MCMCChainsStorage.jl: Storing Your Chains on Disk
The MCMCChainsStorage.jl
package provides options for storing your
MCMCChains.jl
chains on disk without using serialization. Serialization is
not suitable for long-term storage; or for sharing your chains to colleagues
with different operating systems, Julia versions, or even without Julia.
MCMCChainsStorage.jl
solves these problems.
Currently only storage in HDF5 file formats is supported, but other storage options may be added in the future.
Installation
MCMCChainsStorage.jl
is in the general Julia registry. That means all you
need to do to install it is to start Julia, activate your desired
environment, enter the package management context (type ]
), and issue the
command
pkg> add MCMCChainsStorage
Dependencies
The MCMCChainsStorage
package depends on the MCMCChains
and the HDF5
packages.
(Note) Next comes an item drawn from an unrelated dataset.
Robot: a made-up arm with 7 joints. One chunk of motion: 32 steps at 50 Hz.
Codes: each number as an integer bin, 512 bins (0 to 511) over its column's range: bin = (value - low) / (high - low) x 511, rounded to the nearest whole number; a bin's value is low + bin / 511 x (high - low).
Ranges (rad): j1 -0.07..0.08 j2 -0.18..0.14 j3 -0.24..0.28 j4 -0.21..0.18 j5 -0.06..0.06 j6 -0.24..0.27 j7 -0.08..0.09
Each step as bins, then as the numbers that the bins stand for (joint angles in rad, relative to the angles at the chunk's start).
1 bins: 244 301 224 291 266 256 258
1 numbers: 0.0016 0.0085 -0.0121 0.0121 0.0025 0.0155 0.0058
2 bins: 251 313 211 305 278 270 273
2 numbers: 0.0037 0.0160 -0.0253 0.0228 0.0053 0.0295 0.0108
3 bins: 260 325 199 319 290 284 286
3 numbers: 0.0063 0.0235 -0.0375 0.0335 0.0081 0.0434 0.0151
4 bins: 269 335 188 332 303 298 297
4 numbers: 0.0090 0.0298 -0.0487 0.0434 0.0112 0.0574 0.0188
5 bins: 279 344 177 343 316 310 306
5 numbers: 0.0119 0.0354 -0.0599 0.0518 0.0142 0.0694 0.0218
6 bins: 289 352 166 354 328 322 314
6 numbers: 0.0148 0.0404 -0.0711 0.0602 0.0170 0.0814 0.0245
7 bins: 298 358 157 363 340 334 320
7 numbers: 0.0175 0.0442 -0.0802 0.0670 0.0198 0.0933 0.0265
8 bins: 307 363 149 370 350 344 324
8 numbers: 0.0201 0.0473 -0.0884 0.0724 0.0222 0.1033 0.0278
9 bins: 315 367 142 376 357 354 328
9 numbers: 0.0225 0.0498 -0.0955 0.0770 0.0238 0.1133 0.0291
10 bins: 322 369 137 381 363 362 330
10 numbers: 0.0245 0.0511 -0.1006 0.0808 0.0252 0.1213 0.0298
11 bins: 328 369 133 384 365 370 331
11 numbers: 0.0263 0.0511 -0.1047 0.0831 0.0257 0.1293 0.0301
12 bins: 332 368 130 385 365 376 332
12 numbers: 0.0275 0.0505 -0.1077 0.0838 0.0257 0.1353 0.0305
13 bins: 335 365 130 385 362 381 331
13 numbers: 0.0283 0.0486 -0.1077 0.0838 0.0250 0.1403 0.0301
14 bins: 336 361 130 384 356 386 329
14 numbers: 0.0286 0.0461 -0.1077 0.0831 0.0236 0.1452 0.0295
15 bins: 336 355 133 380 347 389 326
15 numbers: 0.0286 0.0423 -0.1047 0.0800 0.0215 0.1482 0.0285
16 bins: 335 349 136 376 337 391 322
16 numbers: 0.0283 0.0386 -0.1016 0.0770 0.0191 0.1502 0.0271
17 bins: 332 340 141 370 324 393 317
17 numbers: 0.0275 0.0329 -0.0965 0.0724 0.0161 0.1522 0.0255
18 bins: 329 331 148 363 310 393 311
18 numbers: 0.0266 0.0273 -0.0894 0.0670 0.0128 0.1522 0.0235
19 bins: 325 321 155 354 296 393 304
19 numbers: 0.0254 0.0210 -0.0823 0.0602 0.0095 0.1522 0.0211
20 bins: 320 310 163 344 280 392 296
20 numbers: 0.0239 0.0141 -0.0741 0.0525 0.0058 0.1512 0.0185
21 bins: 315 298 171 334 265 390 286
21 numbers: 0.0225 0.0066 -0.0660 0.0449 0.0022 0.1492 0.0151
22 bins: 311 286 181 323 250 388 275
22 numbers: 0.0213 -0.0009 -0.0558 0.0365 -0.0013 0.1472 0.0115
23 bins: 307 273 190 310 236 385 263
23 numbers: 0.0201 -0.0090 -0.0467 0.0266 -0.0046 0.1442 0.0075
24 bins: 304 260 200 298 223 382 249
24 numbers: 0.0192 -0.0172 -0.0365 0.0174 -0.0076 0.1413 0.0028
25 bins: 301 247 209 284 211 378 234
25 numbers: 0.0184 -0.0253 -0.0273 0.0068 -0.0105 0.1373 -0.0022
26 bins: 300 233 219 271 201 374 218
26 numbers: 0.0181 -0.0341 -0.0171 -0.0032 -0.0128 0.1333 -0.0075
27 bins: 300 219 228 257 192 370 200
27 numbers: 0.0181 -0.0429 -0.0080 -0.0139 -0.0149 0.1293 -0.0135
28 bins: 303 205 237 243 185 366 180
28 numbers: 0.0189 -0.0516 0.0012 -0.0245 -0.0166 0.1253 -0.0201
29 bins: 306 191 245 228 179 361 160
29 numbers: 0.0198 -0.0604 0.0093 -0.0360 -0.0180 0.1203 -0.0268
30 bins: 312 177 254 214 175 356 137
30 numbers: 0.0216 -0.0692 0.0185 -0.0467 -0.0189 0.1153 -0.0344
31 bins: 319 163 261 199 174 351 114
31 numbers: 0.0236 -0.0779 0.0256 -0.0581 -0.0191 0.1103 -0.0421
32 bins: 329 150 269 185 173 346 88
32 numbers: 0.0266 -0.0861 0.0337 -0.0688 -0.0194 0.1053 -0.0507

If you do not have these packages installed on your system,
installing MCMCChainsStorage
will install them automatically.
Usage
The packages provides methods for Base.read
and Base.write
that read an
MCMCChains object from or write it to HDF5 storage:
using HDF5
using MCMCChains
using MCMCChainsStorage
# Construct a chain and write it out...
chain = Chains(randn(500, 2, 4), [:a, :b])
h5open("an_hdf5_file.h5", "w") do f
write(f, chain)
end
# ...and we can get it back
chain = h5open("an_hdf5_file.h5", "r") do f
read(f, Chains)
end
Reading and writing preserves the sections of the chain, so if you have metadata stored in, for example, the "internals" section, it will be written out and read back properly.
It is also possible to write a chain to a group in a larger HDF5 file:
h5open("another_hdf5_file.h5", "w") do f
g = create_group(f, "a_chain")
write(g, chain)
end
chain = h5open("another_hdf5_file.h5", "r") do f
read(f["a_chain"], Chains)
end
Chain Manipulation
The package provides one additional utility function: if your model returns a named tuple of generated quantities, then you can call
model = ... # Construct a Turing model
trace = Turing.sample(model, ...) # Construct a chain, of shape `(nsamp, nparams, nchain)`
full_trace = append_generated_quantities(trace, Turing.generated_quantities(model, trace))
to obtain an MCMCChains
object that incorporates both the original samples
and the generated quantities.
Details and Storage Format
The chain is stored with one group for each section (parameters
, internals
,
etc). Each "name" within the section is stored as a separate HDF5 data set, so
arrays in the chain will be placed in data sets named "x[1]", "x[2]", etc.
Compression is enabled by default; currently there is no way to change this
default, but why would you want to? An advantage of this format is that generic
tools like h5ls
will produce a reasonable description of the chain; and it is
straightforward to reconstruct the chain without too much code in any language
that can interface with the HDF5 storage format.